**Problem details:** Look through the listing below, and wherever a line has the string "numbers", copy it.

%%

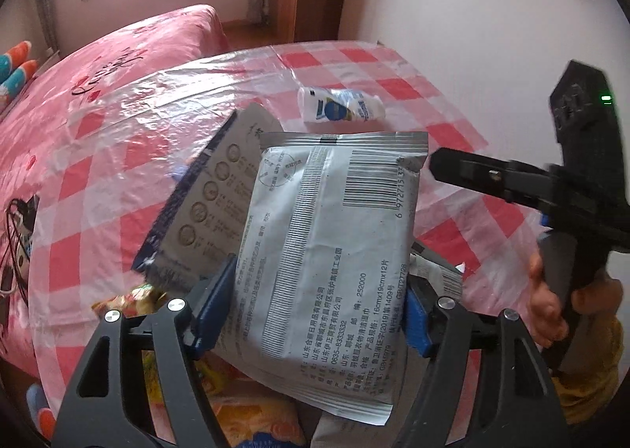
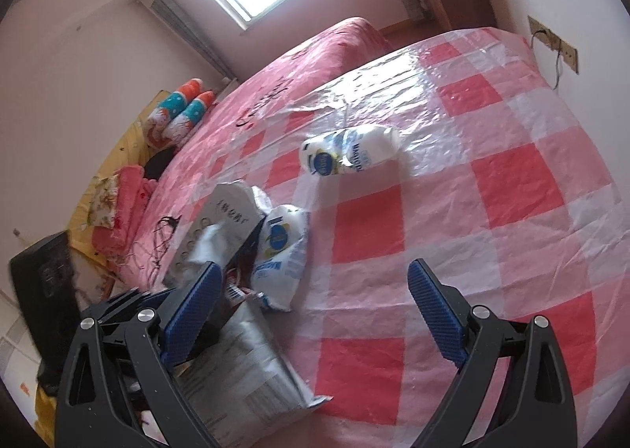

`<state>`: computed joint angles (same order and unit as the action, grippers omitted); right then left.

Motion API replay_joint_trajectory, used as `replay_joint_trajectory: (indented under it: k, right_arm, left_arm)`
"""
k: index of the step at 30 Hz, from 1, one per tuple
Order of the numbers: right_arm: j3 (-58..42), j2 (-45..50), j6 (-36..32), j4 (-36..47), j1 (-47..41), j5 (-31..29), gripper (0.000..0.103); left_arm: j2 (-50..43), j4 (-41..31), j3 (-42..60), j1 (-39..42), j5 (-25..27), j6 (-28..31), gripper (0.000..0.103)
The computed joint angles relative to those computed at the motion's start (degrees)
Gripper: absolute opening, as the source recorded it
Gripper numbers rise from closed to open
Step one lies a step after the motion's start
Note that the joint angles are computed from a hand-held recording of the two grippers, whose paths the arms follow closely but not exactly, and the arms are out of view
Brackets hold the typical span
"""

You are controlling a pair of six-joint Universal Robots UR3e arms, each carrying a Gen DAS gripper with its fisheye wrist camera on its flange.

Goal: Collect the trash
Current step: 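Grasp the grey printed plastic bag with the left tool, then grasp the white yogurt bottle with the right tool while the left tool holds the grey bag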

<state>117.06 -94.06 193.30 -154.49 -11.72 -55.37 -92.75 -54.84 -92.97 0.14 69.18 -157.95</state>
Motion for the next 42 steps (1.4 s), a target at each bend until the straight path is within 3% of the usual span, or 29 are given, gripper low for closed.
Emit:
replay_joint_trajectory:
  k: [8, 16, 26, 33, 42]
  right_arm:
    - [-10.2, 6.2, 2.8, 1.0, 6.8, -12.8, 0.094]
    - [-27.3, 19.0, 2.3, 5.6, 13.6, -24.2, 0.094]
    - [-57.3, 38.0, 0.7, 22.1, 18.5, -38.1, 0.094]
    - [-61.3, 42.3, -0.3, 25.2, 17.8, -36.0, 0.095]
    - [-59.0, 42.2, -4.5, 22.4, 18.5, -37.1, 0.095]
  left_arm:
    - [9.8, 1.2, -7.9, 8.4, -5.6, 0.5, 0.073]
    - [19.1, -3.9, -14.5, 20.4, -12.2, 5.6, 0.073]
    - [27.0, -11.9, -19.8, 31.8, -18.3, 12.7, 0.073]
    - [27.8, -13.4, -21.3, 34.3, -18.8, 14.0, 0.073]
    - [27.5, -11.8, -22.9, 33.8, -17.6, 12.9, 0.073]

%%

**Response for this exercise:**
Order of the numbers: right_arm: j3 (-58..42), j2 (-45..50), j6 (-36..32), j4 (-36..47), j1 (-47..41), j5 (-31..29), gripper (0.000..0.103); left_arm: j2 (-50..43), j4 (-41..31), j3 (-42..60), j1 (-39..42), j5 (-25..27), j6 (-28..31), gripper (0.000..0.103)
Gripper numbers rise from closed to open

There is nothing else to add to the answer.